**TASK DIRECTIONS**
From the entries that follow, copy every line with the word "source".

___ SUPPLIED MATERIAL

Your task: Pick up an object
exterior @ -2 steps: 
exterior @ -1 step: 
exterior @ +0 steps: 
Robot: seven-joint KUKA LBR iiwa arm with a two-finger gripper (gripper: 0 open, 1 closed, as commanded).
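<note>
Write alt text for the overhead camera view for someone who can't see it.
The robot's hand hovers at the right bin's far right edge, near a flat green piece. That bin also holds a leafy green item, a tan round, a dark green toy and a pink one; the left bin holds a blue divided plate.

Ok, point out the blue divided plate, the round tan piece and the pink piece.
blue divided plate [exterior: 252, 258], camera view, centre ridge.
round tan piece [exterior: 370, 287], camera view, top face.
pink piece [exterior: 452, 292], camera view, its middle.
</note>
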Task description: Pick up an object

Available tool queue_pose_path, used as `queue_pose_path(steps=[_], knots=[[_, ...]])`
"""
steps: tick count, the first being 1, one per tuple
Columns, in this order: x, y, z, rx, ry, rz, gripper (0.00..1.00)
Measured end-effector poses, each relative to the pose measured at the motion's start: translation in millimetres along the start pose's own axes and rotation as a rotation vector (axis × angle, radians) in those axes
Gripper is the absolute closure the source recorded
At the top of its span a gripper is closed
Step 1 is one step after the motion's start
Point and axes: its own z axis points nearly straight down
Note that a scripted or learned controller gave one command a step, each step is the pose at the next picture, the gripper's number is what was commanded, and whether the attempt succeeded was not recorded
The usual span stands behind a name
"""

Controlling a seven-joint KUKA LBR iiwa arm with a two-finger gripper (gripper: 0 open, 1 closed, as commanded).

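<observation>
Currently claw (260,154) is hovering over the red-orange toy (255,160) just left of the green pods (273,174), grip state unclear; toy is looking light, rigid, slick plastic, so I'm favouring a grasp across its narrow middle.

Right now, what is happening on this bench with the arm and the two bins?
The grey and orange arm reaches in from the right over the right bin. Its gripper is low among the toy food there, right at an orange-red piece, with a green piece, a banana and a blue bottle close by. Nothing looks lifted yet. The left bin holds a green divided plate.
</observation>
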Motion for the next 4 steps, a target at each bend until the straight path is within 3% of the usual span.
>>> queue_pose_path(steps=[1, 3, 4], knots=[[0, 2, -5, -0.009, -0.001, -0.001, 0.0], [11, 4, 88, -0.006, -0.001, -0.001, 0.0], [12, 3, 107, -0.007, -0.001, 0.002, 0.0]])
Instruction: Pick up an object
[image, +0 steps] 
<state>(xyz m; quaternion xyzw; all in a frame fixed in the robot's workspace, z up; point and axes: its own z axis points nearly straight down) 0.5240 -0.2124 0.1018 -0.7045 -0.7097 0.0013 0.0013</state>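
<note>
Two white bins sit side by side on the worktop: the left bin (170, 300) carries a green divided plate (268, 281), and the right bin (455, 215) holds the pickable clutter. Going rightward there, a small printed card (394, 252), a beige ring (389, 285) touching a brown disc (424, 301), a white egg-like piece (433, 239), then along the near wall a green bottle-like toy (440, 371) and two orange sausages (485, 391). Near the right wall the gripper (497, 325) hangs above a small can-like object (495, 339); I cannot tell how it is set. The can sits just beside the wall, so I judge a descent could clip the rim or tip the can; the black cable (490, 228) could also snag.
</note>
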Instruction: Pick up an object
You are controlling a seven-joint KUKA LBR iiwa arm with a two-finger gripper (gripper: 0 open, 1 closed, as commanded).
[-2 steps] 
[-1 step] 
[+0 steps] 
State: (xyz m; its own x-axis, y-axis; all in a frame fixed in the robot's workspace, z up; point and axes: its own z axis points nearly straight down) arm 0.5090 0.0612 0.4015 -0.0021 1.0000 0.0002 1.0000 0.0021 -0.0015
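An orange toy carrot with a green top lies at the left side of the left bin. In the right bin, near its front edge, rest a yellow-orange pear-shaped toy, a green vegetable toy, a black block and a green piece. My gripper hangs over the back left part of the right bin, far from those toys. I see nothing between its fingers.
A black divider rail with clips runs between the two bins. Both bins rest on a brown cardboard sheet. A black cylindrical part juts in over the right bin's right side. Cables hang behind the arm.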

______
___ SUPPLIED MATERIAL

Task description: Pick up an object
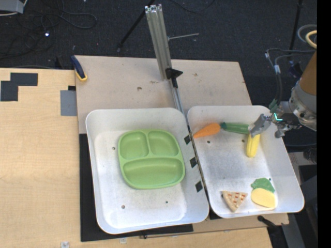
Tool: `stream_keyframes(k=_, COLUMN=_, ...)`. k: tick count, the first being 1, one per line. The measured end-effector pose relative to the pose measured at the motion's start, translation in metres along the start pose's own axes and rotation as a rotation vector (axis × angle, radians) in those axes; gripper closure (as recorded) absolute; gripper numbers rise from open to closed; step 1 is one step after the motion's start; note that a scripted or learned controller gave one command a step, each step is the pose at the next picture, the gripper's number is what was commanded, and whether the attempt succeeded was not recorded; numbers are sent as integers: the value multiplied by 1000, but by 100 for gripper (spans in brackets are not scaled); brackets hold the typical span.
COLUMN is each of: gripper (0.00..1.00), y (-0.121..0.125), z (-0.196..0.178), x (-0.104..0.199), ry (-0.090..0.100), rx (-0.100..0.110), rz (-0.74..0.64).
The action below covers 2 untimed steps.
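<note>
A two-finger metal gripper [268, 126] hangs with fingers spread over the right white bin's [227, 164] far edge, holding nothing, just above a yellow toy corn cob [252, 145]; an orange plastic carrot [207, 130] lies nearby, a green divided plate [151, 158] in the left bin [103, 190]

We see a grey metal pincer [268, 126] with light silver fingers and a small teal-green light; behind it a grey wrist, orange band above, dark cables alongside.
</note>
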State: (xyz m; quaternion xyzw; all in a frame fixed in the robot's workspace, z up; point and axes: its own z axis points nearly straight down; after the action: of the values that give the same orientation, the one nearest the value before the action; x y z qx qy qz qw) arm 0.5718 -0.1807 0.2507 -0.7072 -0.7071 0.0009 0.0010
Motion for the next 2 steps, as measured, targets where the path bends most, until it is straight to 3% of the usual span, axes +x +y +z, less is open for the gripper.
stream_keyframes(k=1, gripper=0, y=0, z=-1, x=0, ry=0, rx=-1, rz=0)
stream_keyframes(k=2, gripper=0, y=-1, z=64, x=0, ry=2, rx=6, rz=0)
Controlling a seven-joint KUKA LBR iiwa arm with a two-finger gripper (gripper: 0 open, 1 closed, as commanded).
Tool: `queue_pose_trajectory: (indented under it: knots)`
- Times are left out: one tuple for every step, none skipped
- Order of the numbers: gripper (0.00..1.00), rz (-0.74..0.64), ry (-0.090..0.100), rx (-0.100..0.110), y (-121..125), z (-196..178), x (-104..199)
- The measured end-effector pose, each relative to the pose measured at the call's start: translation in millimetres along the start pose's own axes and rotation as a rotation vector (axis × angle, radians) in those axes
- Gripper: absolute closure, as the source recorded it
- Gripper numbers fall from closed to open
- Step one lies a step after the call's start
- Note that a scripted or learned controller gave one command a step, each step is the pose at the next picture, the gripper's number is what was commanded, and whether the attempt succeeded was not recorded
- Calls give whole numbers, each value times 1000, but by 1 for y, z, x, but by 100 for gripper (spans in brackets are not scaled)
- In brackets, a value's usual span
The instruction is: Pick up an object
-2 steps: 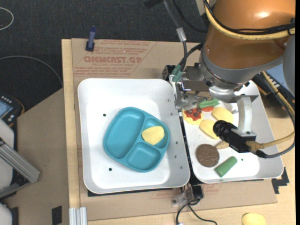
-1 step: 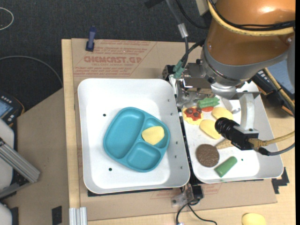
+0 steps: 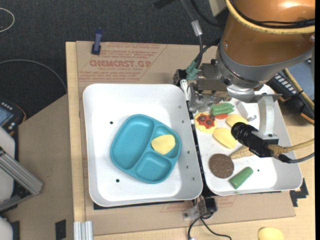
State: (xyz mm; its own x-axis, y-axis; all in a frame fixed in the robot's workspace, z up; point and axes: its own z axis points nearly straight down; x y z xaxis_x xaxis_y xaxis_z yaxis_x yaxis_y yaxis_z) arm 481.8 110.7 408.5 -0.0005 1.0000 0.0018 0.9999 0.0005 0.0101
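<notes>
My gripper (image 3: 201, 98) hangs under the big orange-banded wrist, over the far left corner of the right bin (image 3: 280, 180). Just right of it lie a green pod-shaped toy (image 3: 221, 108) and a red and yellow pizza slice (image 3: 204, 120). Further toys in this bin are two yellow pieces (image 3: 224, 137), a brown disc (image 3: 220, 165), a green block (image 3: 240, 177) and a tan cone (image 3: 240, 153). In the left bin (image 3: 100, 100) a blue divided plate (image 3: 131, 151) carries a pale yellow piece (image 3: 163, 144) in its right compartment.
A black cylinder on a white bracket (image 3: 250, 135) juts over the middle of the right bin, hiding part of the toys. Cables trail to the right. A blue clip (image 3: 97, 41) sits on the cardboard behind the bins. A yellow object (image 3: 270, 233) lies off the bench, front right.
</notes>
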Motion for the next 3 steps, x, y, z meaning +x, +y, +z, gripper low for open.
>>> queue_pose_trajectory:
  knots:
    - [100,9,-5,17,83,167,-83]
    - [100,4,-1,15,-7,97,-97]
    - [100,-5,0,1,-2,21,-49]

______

**EXPECTED ANSWER**
Gripper is the absolute closure the source recorded
- Gripper: absolute closure, as the source recorded it

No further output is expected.